<<<<

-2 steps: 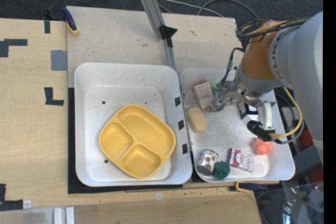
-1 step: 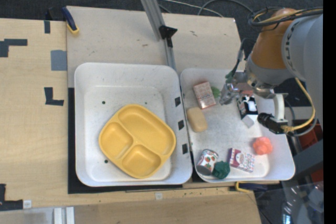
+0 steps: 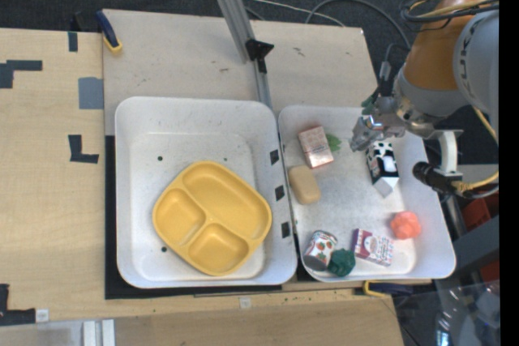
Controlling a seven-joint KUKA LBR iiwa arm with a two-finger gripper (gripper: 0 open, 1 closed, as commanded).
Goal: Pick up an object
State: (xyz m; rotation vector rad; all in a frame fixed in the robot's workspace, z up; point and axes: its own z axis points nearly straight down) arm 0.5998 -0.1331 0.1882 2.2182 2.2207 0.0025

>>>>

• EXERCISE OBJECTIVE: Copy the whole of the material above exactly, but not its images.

• RESPONSE BOX:
-2 steps: 
-1 step: 
+0 steps: 
Controlling a seven-joint KUKA LBR iiwa arm with a two-finger gripper (gripper: 0 open, 1 closed, as commanded).
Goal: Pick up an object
State: (xyz m; rotation vector rad; all in a frame fixed in the robot's workspace, z up; point and axes: its own z axis points nearly straight down) arm 0.5998 -0.1331 0.1882 2.2182 2.2207 0.0025

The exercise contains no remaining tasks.